Tim Flannery, well-known for his writing on the unique ecology of Australia, turns his attention to the pressing issue of global warming with "The Weather Makers". As the disappearance of the southern winter rain belt hit home in 2006, Flannery deservedly won an Australian of the Year award for exposing the continent's shameful record on greenhouse gas emissions.
"The Weather Makers" begins in a quite slow fashion with a look at past climate changes and how they have occurred. Flannery, in a very scientific manner, gives a very detailed account of how the Earth's climate evolved, and how scientists gradually found out the role of carbon dioxide in making the Earth habitable by increasing temperatures. He looks at these things in quite revealing detail and the goes on a journey through geological and human history to illustrate how humanity developed in an era dominated by long periods of very cold weather in which most of the unusually fertile land of Europe, North America and New Zealand was covered by glaciers. Flannery then looks, in very close detail, at how coal and oil were formed and shows, in remarkably simple and legible language, how fossil fuels form and explains why they are so rare in comparison with the present demand for them. He also shows, in quite simple language, how they burn and why they vary so much in their usefulness as fuels.
It is the last half or so of "The Weather Makers" that is really revealing and something that must be read by global warming sceptics and especially by those who are in doubt or overtly nervous about action. Flannery shows, contrary to popular belief, that climate moves as carbon dioxide increases from one metastable state to another, and that the changes - like the 40 percent drop in Melbourne rainfall in October 1996 - are quite abrupt and, as we are seeing in Australia today - extremely liable to be disastrous. His illustration of the declines in rainfall over southwestern Australia are especially noteworthy. Flannery also does a marvellous job of showing how species, especially in tropical mountains that are effectively cool "islands", global warming has already driven extremely old species like the golden toad to extinction through changing the level of the cloud layer. The very fact that such species have become extinct should, of itself, be enough to quash notions - still popular amongst the most fertile sections of modern humanity - that global warming is not real.
Flannery also writes an excellent section titled "The Great Stumpy Reef" about threats to the Great Barrier Reef from global warming and coral bleaching.
The last part of the book, which looks at the Kyoto Protocol, is however clearly the weakest part of the book. Whilst I do not question Flannery's point that there are a large number of vested interests controlling politics in Australia and the US that prevent public ratification of the Kyoto Protocol regardless of its ineffectiveness, I am still critical of Flannery for his failure to recognise that - contrary to conventional wisdom - Australia and the Republican states of the US do not belong to the same culture as the rest of the West. Rather, they retain a value system that disappeared from Europe a hundred years ago and from Blue America, Canada and New Zealand in the 1960s and 1970s. I have no doubts myself that Australia would not refuse to take the most radical action on greenhouse emissions like eliminating car travel and coal power were it not for a rapidly growing and socially ultraconservative bloc of voters becoming the dominant force in its politics. Flannery, in contrast, never looks at public opinion in Australia beyond the stereotyped liberal view that the public is less conservative than government.
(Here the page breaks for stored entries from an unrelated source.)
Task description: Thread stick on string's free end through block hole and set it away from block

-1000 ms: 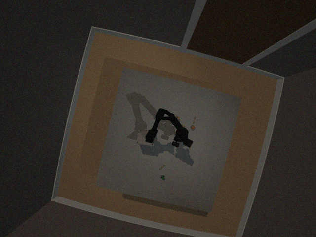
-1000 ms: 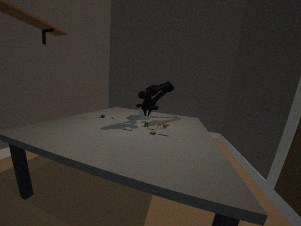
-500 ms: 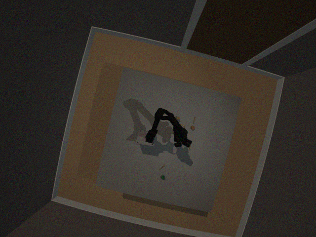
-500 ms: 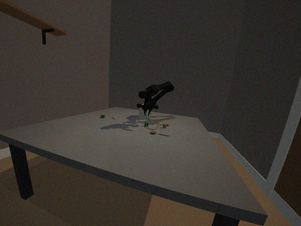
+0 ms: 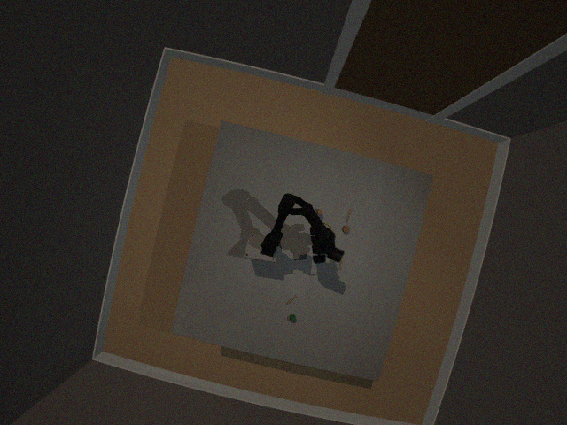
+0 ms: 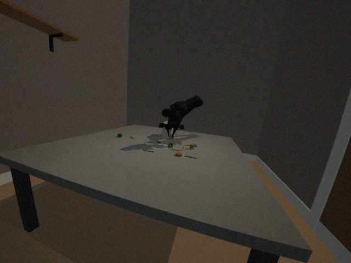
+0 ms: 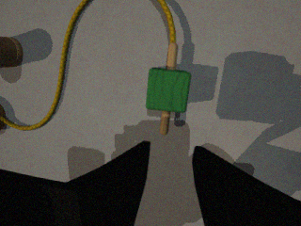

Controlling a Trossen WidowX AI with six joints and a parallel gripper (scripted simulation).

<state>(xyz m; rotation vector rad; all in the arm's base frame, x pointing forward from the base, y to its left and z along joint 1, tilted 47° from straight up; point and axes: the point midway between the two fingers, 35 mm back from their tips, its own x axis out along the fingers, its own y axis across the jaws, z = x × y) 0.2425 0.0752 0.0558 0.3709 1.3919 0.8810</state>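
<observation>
My gripper tip is now 50 mm above the green cube, 20 mm short of it and 10 mm to the right of it. Also, from my gripper tip: wooden disc 170 mm ahead, 110 mm to the left, 60 mm below; then thin wooden stick 60 mm below, 40 mm ahead, 10 mm to the left.
</observation>
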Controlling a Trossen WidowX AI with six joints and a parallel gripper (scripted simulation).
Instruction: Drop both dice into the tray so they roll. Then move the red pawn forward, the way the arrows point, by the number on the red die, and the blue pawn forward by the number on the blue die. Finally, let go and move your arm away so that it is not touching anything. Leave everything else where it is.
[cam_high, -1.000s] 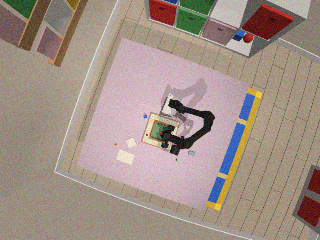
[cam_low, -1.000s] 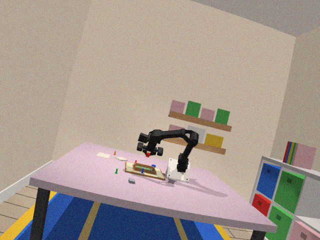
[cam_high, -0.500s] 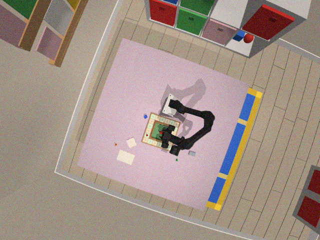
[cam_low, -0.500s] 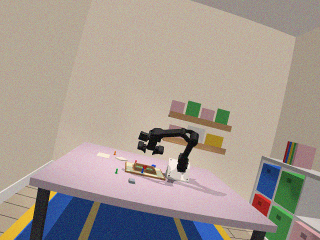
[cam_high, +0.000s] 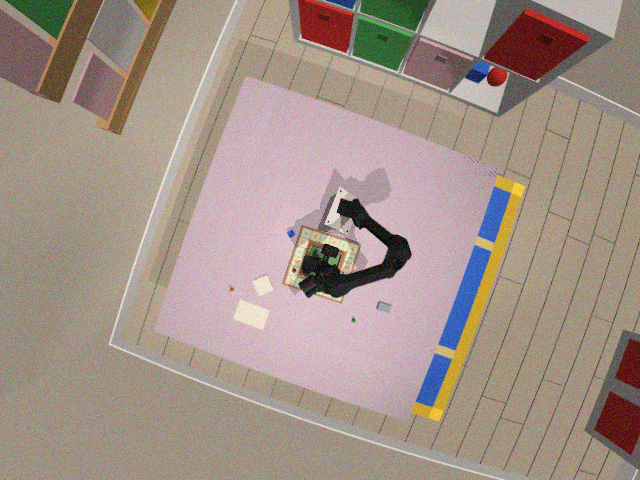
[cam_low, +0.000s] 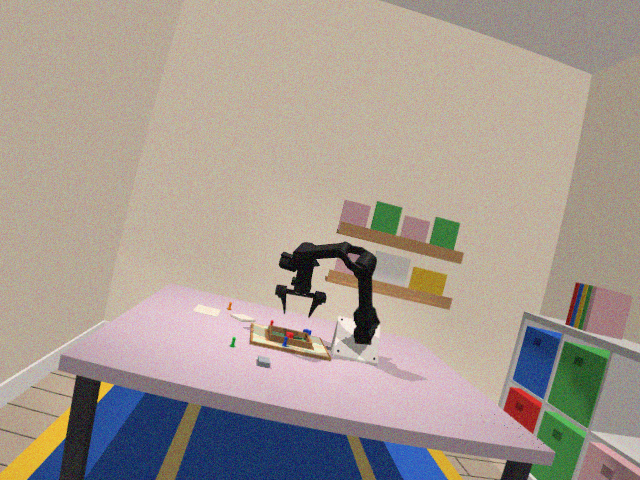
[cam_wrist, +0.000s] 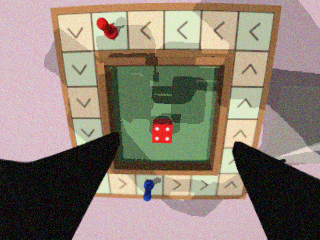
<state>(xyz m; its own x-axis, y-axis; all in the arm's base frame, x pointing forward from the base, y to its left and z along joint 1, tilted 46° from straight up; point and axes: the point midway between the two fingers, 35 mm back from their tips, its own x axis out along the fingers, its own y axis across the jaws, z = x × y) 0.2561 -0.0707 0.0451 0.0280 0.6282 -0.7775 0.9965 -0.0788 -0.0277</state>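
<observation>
Now: the red pawn 11 cm to the right of my gripper tip, 8 cm below it and 7 cm ahead of it. The rest, counted from my gripper tip: grey block: 34 cm to the left, 12 cm ahead, 10 cm below; green pawn: 22 cm to the left, 21 cm ahead, 9 cm below; blue pawn: 12 cm to the left, 8 cm below, 4 cm ahead.
</observation>
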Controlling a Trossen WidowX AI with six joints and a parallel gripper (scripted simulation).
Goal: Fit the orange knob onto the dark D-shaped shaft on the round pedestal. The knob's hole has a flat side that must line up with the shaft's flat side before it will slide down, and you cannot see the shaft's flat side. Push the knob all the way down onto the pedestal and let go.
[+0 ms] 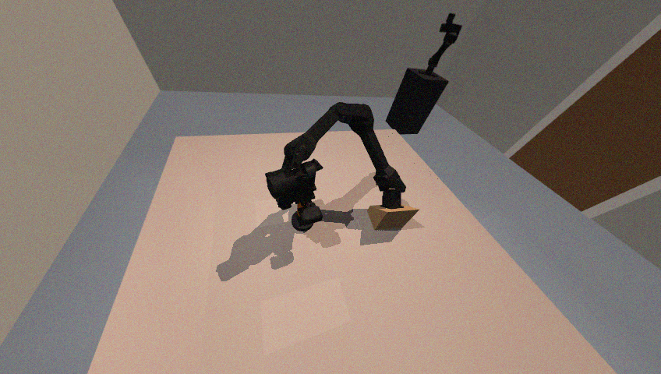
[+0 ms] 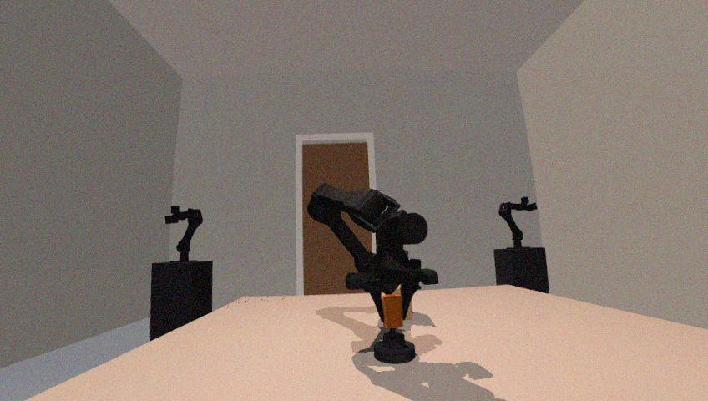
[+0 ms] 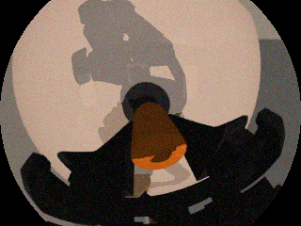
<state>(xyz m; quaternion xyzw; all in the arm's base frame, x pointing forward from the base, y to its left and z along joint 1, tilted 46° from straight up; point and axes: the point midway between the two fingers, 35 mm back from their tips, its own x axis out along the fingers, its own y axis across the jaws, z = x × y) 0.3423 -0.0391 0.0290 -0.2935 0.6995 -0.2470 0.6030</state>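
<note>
Now: the orange knob 20 mm above my gripper tip. Round my gripper tip: pedestal (40 mm below).
</note>
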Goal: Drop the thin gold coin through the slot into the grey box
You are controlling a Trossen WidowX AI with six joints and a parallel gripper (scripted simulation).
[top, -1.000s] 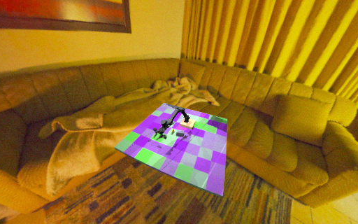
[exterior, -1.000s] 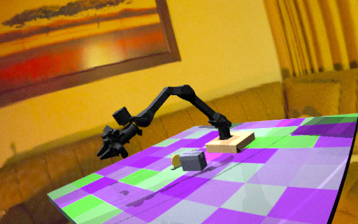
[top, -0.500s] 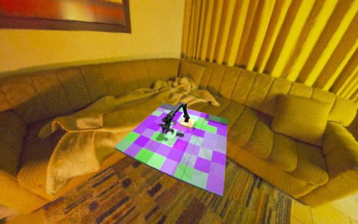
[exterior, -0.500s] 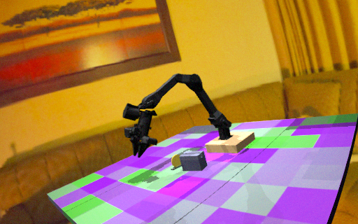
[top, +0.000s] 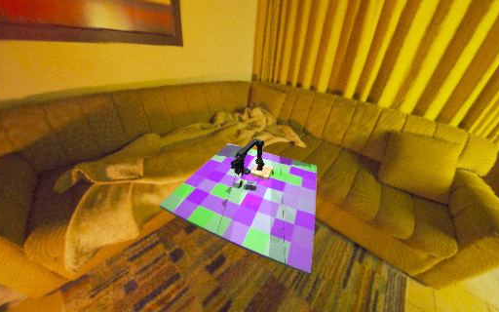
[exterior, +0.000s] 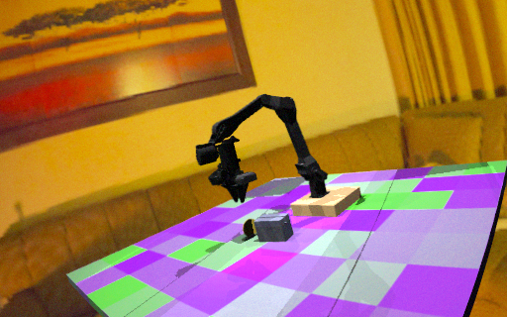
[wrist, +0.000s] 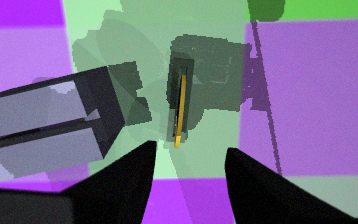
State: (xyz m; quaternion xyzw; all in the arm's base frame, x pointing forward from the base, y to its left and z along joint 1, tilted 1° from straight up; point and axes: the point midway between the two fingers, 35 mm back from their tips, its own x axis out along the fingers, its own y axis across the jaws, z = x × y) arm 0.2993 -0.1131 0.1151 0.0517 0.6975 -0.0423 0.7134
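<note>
Now: gripper tip 1 cm past the gold coin, 1 cm to the right of it and 10 cm above it.
</note>
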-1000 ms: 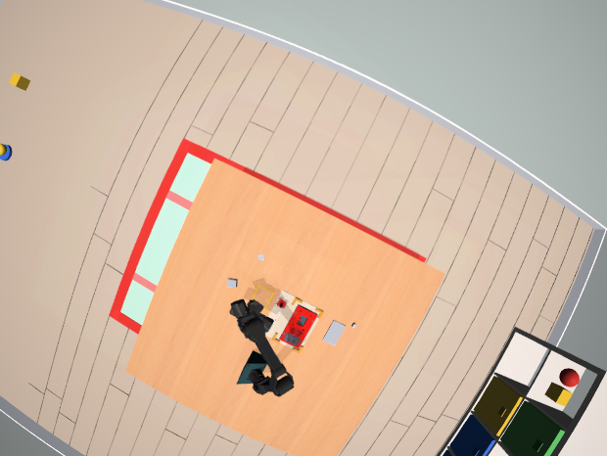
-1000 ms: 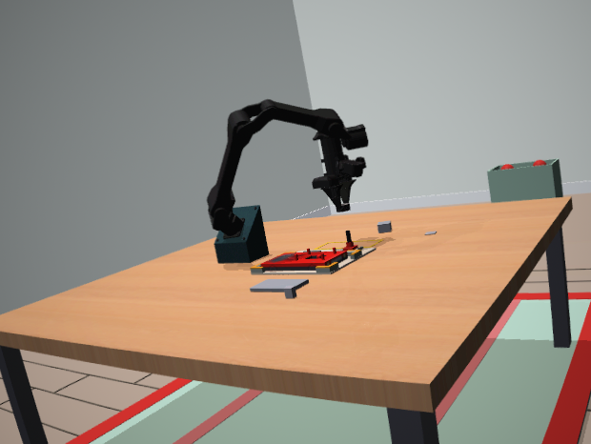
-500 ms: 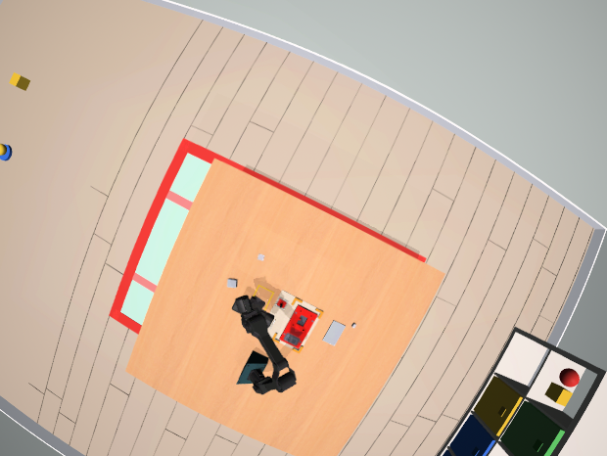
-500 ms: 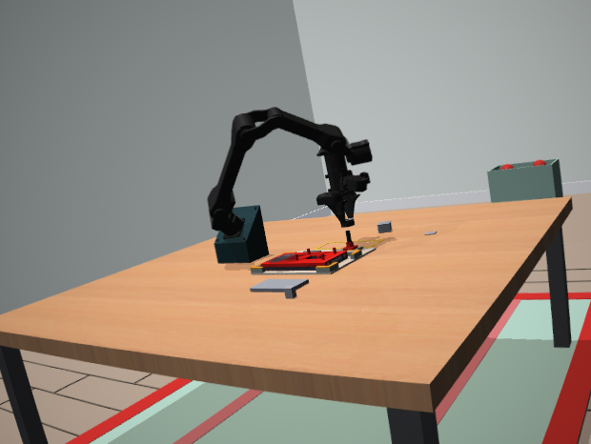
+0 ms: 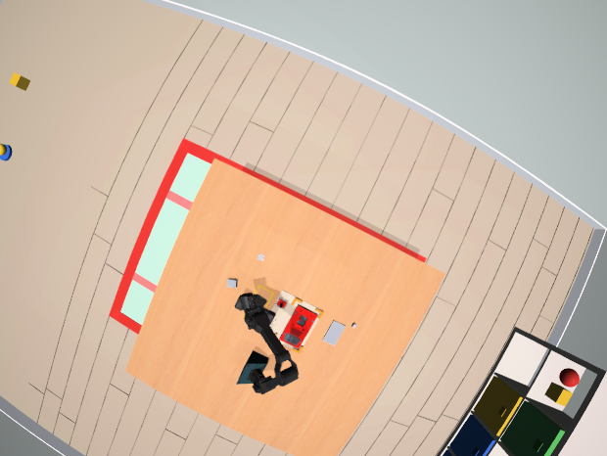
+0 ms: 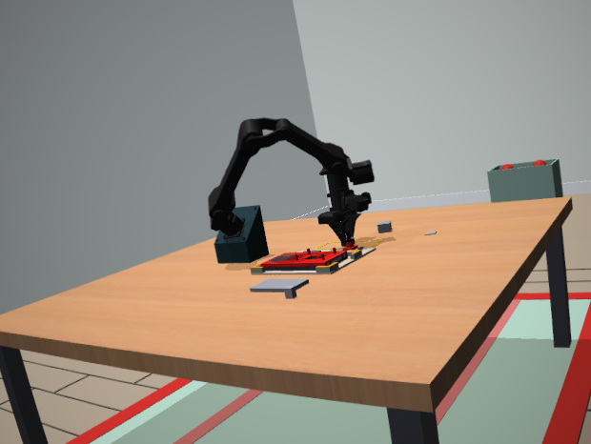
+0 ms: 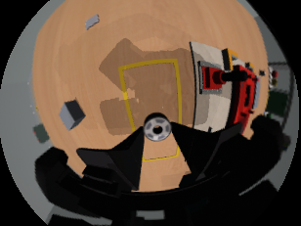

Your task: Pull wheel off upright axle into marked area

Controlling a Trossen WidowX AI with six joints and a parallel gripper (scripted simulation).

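Right now my gripper tip is right at the wheel. From my gripper tip the other things lie so: upright axle 100 mm to the right, 60 mm ahead, 20 mm above; then grey block 160 mm to the left, 50 mm ahead; then thin grey chip 220 mm ahead, 80 mm to the left, 10 mm below.
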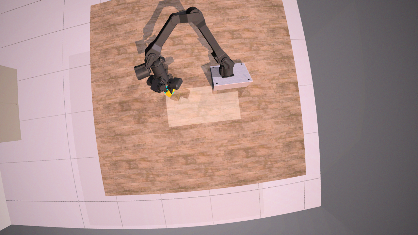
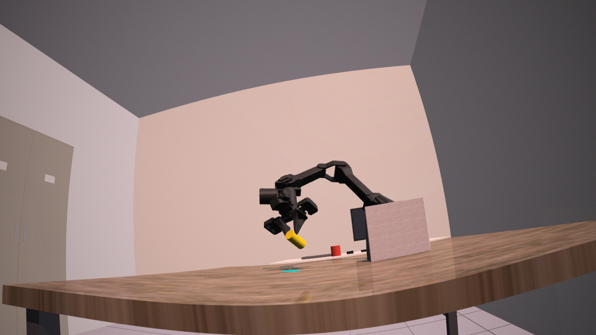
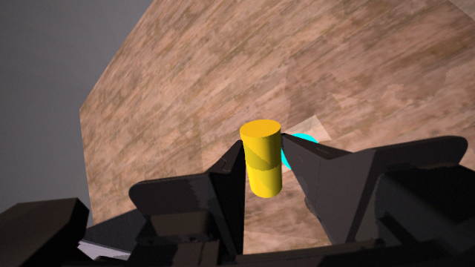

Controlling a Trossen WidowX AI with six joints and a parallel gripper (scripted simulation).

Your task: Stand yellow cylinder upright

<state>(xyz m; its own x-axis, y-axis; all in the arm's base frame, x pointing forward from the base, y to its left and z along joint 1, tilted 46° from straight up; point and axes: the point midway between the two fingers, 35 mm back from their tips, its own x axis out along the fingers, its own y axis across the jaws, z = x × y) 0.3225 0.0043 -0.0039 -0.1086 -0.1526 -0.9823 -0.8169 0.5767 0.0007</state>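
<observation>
Right now my gripper tip is 110 mm above the cyan circle, 30 mm to the left of it and 20 mm short of it. The rest, counted from my gripper tip: yellow tall cylinder (10 mm to the right, 10 mm below, 10 mm behind).
</observation>
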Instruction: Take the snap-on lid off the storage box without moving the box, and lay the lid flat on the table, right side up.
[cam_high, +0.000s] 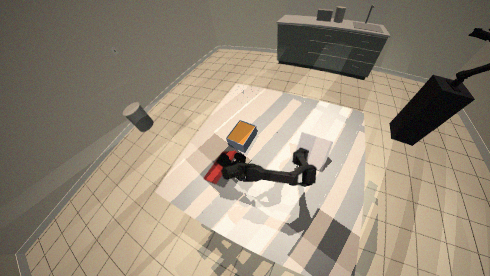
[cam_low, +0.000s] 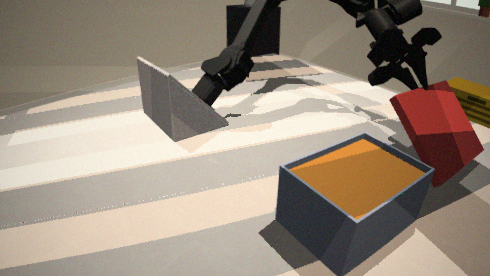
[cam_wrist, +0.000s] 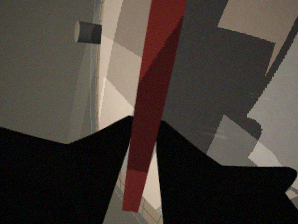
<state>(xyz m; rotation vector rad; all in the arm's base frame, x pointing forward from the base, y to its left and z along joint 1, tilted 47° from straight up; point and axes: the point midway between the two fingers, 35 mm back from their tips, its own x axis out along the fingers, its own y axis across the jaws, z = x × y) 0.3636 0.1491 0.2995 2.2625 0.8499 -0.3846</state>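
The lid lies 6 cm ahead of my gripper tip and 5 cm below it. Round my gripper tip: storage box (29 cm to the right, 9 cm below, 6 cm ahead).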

The rise of One Nation and Family First in Australia, and the number of conservative, climate-sceptic sites on the web form the US, should be proof that public opinion is actually more conservative than Flannery would like to believe. He also does not consider the serious question of what an increasingly ultraconservative Australian public will think when rainfall declines in Melbourne and Perth become even worse than they have already.
He also does not look at whether international bodies' failure the greater ecological vulnerability of Australia (which he ought more than anyone to have known about) idea of assuming equal reductions for all countries as the right way to reduce emissions radically wrong. I myself believe Australia should have been internationally targeted long before any efforts at dealing with any other nation's emissions were even considered.
Nonetheless, for all Flannery's failures on the cultural front, "The Weather Makers" is still a most impressive read packed with information to arm yourself against the climate change sceptics and to harden your views if you are in doubt.